What you should do:
Pull every line of the entries that has the word "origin".

Saved entries:
- - - - - - -

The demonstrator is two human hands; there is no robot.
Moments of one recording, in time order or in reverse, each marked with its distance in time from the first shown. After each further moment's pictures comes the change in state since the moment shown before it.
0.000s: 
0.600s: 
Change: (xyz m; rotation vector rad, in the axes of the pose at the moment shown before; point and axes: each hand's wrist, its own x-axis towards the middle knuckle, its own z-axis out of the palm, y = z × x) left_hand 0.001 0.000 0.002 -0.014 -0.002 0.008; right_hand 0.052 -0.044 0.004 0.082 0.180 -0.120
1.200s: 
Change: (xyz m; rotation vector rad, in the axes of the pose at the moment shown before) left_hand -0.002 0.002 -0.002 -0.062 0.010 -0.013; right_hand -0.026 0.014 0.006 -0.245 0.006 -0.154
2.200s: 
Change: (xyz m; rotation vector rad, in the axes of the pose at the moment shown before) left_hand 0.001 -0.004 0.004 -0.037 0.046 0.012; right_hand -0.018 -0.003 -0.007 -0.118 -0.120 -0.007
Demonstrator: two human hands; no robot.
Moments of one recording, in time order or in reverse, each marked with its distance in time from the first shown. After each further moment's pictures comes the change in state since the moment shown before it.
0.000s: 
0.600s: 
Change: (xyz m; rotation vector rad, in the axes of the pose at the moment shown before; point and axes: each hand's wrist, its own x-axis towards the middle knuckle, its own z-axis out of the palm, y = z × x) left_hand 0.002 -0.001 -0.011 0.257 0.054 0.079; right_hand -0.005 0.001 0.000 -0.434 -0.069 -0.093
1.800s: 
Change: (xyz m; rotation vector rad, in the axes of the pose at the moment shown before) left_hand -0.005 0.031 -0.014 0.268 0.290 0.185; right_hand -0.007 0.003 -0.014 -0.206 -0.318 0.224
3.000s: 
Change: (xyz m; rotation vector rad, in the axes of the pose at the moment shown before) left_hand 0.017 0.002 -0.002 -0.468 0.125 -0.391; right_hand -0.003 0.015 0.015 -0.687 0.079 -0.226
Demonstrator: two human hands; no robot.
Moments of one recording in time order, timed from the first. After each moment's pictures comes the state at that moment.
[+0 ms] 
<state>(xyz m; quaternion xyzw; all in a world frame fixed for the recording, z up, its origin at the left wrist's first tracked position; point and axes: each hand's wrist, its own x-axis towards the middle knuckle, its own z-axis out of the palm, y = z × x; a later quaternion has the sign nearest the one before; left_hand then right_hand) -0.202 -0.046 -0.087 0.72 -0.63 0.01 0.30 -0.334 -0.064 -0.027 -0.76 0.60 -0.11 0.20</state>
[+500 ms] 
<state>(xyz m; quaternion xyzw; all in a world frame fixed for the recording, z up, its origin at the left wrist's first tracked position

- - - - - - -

Task result:
<state>(xyz m; quaternion xyzw; all in a world frame fixed for the recording, z up, its origin at the left wrist's first tracked position; point and axes: each hand's wrist, its own x-axis towards the middle knuckle, its own z-axis out of the palm, y = z × x; a later quaternion has the sign nearest the one before; left_hand then right_hand) -0.202 -0.046 -0.087 0.72 -0.63 0.01 0.30 -0.334 -0.064 -0.027 -0.76 0.60 -0.11 0.20</state>
<state>(xyz m; quaternion xyzw; all in a world frame fixed for the recording, z up, its origin at the left wrist's first tracked position

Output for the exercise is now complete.